| TRY IT |
The full set of entries below is to be returned unchanged.

| EXERCISE MATERIAL |
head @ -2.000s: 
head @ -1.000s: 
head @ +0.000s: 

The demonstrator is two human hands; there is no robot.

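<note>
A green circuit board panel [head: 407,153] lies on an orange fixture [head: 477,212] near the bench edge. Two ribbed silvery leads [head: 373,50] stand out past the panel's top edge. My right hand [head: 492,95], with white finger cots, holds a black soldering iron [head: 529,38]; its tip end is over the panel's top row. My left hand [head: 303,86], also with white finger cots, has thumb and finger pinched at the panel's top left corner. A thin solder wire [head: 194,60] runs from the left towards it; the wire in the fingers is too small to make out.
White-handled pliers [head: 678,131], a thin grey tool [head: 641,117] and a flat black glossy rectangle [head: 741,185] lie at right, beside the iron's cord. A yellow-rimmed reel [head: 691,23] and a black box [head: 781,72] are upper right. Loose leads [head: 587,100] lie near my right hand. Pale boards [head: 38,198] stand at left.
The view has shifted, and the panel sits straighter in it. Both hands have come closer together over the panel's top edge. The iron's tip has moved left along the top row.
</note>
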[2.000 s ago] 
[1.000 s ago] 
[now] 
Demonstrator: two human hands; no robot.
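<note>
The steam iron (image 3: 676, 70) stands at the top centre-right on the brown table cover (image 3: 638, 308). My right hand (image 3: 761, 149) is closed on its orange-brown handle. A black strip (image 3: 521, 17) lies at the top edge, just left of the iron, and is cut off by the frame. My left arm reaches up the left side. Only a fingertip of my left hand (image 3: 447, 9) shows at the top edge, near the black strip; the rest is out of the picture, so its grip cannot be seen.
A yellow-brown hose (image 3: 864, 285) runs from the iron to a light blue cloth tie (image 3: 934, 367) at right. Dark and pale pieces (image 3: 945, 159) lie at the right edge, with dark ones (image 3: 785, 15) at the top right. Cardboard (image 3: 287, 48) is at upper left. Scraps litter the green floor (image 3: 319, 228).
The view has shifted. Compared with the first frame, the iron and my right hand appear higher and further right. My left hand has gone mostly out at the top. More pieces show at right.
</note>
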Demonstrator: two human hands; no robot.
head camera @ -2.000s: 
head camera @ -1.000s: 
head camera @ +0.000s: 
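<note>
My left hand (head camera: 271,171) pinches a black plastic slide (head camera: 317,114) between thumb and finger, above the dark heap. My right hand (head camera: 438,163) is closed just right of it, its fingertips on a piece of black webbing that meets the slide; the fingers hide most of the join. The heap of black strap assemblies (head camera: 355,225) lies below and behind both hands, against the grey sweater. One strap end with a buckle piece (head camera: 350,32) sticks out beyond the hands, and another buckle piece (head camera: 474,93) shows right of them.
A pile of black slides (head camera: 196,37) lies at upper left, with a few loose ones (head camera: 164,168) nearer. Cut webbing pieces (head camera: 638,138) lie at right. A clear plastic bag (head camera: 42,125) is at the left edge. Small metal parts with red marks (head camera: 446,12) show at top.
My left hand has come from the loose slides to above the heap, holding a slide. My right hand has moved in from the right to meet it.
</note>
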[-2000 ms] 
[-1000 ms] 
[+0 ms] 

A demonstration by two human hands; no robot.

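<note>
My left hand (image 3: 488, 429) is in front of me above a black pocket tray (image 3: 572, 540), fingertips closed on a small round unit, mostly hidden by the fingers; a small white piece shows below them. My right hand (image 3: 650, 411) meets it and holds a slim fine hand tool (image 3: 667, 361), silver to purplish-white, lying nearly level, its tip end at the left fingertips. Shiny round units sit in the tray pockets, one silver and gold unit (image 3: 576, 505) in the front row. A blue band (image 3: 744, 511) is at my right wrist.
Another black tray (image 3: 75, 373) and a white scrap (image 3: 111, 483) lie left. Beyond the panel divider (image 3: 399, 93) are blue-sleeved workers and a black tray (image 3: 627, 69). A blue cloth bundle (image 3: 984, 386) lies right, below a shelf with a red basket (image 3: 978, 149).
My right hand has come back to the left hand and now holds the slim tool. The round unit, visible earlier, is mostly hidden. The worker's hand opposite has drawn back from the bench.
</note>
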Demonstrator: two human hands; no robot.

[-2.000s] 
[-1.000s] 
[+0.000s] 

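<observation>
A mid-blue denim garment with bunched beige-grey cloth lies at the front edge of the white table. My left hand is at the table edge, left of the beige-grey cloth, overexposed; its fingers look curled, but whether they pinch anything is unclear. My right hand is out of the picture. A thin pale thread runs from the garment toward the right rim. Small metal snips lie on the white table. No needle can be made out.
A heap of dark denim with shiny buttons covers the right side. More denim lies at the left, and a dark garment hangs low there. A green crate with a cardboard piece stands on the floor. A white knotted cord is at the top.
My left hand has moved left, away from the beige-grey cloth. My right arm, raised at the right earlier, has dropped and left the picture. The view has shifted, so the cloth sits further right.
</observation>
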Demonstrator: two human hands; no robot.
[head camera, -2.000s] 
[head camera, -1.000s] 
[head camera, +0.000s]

| EXERCISE RESULT |
head @ -2.000s: 
head @ -1.000s: 
head @ +0.000s: 

The demonstrator is two human hands; there is no robot.

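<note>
A green circuit board panel [head: 407,153] lies on an orange fixture [head: 477,212] near the bench edge. Two ribbed silvery leads [head: 373,50] stand out past the panel's top edge. My right hand [head: 492,95], with white finger cots, holds a black soldering iron [head: 529,38]; its tip end is over the panel's top row. My left hand [head: 303,86], also with white finger cots, has thumb and finger pinched at the panel's top left corner. A thin solder wire [head: 194,60] runs from the left towards it; the wire in the fingers is too small to make out.
White-handled pliers [head: 678,131], a thin grey tool [head: 641,117] and a flat black glossy rectangle [head: 741,185] lie at right, beside the iron's cord. A yellow-rimmed reel [head: 691,23] and a black box [head: 781,72] are upper right. Loose leads [head: 587,100] lie near my right hand. Pale boards [head: 38,198] stand at left.
The view has shifted, and the panel sits straighter in it. Both hands have come closer together over the panel's top edge. The iron's tip has moved left along the top row.
</note>
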[2.000 s ago] 
[1.000 s ago] 
[now] 
Demonstrator: two human hands; no robot.
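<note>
The steam iron (image 3: 676, 70) stands at the top centre-right on the brown table cover (image 3: 638, 308). My right hand (image 3: 761, 149) is closed on its orange-brown handle. A black strip (image 3: 521, 17) lies at the top edge, just left of the iron, and is cut off by the frame. My left arm reaches up the left side. Only a fingertip of my left hand (image 3: 447, 9) shows at the top edge, near the black strip; the rest is out of the picture, so its grip cannot be seen.
A yellow-brown hose (image 3: 864, 285) runs from the iron to a light blue cloth tie (image 3: 934, 367) at right. Dark and pale pieces (image 3: 945, 159) lie at the right edge, with dark ones (image 3: 785, 15) at the top right. Cardboard (image 3: 287, 48) is at upper left. Scraps litter the green floor (image 3: 319, 228).
The view has shifted. Compared with the first frame, the iron and my right hand appear higher and further right. My left hand has gone mostly out at the top. More pieces show at right.
</note>
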Demonstrator: two human hands; no robot.
head camera @ -2.000s: 
head camera @ -1.000s: 
head camera @ +0.000s: 
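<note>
My left hand (head camera: 271,171) pinches a black plastic slide (head camera: 317,114) between thumb and finger, above the dark heap. My right hand (head camera: 438,163) is closed just right of it, its fingertips on a piece of black webbing that meets the slide; the fingers hide most of the join. The heap of black strap assemblies (head camera: 355,225) lies below and behind both hands, against the grey sweater. One strap end with a buckle piece (head camera: 350,32) sticks out beyond the hands, and another buckle piece (head camera: 474,93) shows right of them.
A pile of black slides (head camera: 196,37) lies at upper left, with a few loose ones (head camera: 164,168) nearer. Cut webbing pieces (head camera: 638,138) lie at right. A clear plastic bag (head camera: 42,125) is at the left edge. Small metal parts with red marks (head camera: 446,12) show at top.
My left hand has come from the loose slides to above the heap, holding a slide. My right hand has moved in from the right to meet it.
</note>
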[-2000 ms] 
[-1000 ms] 
[+0 ms] 

A demonstration by two human hands; no robot.

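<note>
My left hand (image 3: 488, 429) is in front of me above a black pocket tray (image 3: 572, 540), fingertips closed on a small round unit, mostly hidden by the fingers; a small white piece shows below them. My right hand (image 3: 650, 411) meets it and holds a slim fine hand tool (image 3: 667, 361), silver to purplish-white, lying nearly level, its tip end at the left fingertips. Shiny round units sit in the tray pockets, one silver and gold unit (image 3: 576, 505) in the front row. A blue band (image 3: 744, 511) is at my right wrist.
Another black tray (image 3: 75, 373) and a white scrap (image 3: 111, 483) lie left. Beyond the panel divider (image 3: 399, 93) are blue-sleeved workers and a black tray (image 3: 627, 69). A blue cloth bundle (image 3: 984, 386) lies right, below a shelf with a red basket (image 3: 978, 149).
My right hand has come back to the left hand and now holds the slim tool. The round unit, visible earlier, is mostly hidden. The worker's hand opposite has drawn back from the bench.
</note>
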Demonstrator: two human hands; no robot.

[-2.000s] 
[-1.000s] 
[+0.000s] 

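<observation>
A mid-blue denim garment with bunched beige-grey cloth lies at the front edge of the white table. My left hand is at the table edge, left of the beige-grey cloth, overexposed; its fingers look curled, but whether they pinch anything is unclear. My right hand is out of the picture. A thin pale thread runs from the garment toward the right rim. Small metal snips lie on the white table. No needle can be made out.
A heap of dark denim with shiny buttons covers the right side. More denim lies at the left, and a dark garment hangs low there. A green crate with a cardboard piece stands on the floor. A white knotted cord is at the top.
My left hand has moved left, away from the beige-grey cloth. My right arm, raised at the right earlier, has dropped and left the picture. The view has shifted, so the cloth sits further right.
</observation>
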Demonstrator: two human hands; no robot.
[head camera, -2.000s] 
[head camera, -1.000s] 
[head camera, +0.000s]

What the exercise required has been answered in full.